Exercise materials: Begin
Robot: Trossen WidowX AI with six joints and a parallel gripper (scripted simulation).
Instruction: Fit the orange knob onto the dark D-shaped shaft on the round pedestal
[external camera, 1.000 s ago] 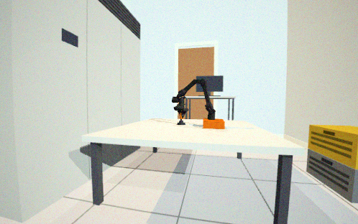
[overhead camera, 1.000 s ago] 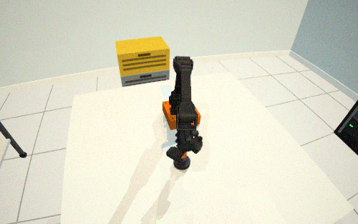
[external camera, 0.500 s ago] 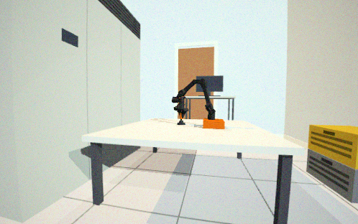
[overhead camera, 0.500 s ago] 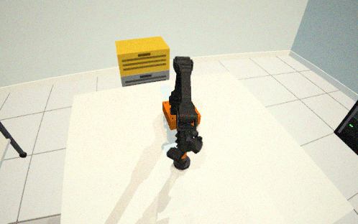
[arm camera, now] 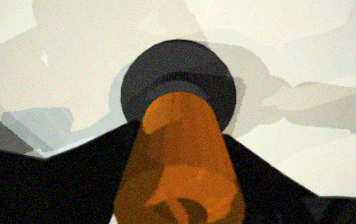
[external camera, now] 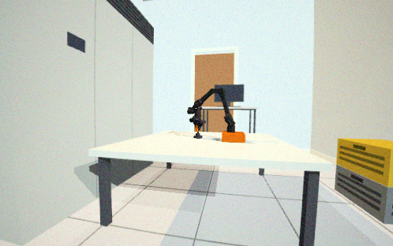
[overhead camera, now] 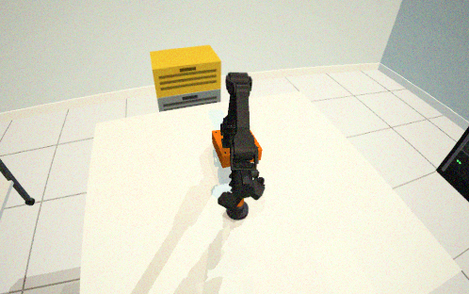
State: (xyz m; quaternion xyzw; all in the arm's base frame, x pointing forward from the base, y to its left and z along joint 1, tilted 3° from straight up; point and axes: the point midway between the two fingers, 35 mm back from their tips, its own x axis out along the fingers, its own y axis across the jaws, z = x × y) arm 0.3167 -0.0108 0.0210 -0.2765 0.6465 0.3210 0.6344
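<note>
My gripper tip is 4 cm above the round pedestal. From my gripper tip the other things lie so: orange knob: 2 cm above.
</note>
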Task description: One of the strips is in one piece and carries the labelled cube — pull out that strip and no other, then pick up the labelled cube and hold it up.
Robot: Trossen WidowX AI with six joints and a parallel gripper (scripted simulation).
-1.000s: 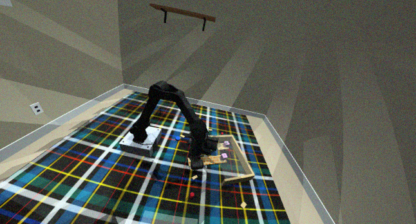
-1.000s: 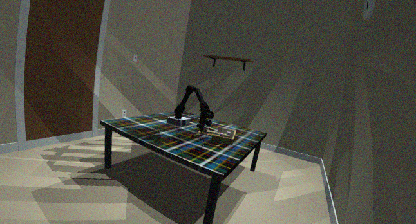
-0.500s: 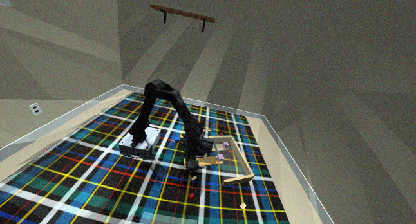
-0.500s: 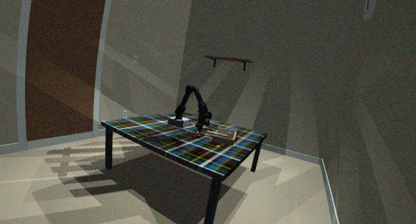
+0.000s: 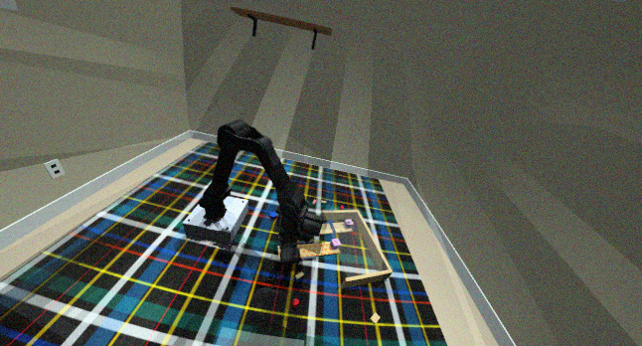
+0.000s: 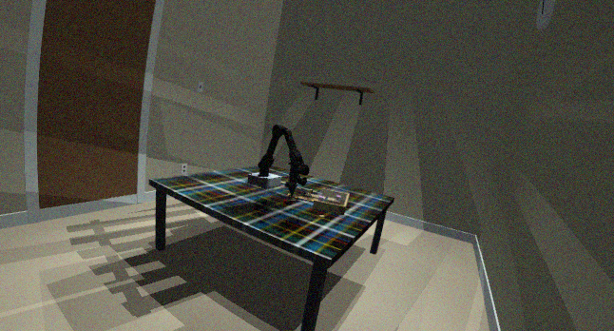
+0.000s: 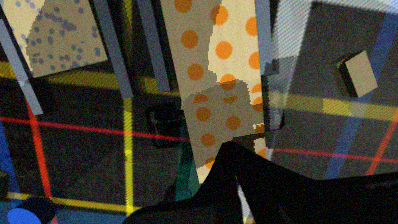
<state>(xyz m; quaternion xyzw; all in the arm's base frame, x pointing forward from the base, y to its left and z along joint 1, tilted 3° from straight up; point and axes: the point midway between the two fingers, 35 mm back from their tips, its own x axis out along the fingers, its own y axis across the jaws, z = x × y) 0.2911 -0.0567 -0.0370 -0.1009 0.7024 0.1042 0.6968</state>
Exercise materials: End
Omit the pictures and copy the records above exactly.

Robot: Trossen WidowX AI with six joints and a parallel gripper (scripted simulation).
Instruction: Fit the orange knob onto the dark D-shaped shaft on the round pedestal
[external camera, 1.000 s ago] 
[overhead camera, 1.000 s ago] 
[external camera, 0.500 s ago] 
[overhead camera, 0.500 s ago] 
[arm camera, now] 
[external camera, now] 
[overhead camera, now] 
State: (xyz m; quaternion xyzw; all in the arm's base frame, x pointing forward from the base, y to its left and z along joint 1, tilted 3° from straight up; point and axes: the point midway between the two fingers, 35 mm back from their tips, its own x axis out along the fingers, its own y axis across the jaws, z = x × y) arm 0.3167 -0.0108 0.0210 -0.2765 0.6465 0.3210 0.6344
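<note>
My gripper tip is 4 cm above the round pedestal. From my gripper tip the other things lie so: orange knob: 2 cm above.
</note>
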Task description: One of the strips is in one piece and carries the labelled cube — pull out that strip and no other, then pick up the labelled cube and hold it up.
Robot: Trossen WidowX AI with six joints and a parallel gripper (scripted simulation).
-1.000s: 
-1.000s: 
-0.500s: 
-0.500s: 
+0.000s: 
+0.000s: 
+0.000s: 
<state>(xyz m; quaternion xyzw; all in the arm's base frame, x pointing forward from the base, y to its left and z along joint 1, tilted 3° from straight up; point and axes: the point midway between the two fingers, 35 mm back from their tips, its own x axis out along the fingers, its own y axis across the jaws, z = x × y) 0.2911 -0.0567 -0.0370 -0.1009 0.7024 0.1042 0.6968</state>

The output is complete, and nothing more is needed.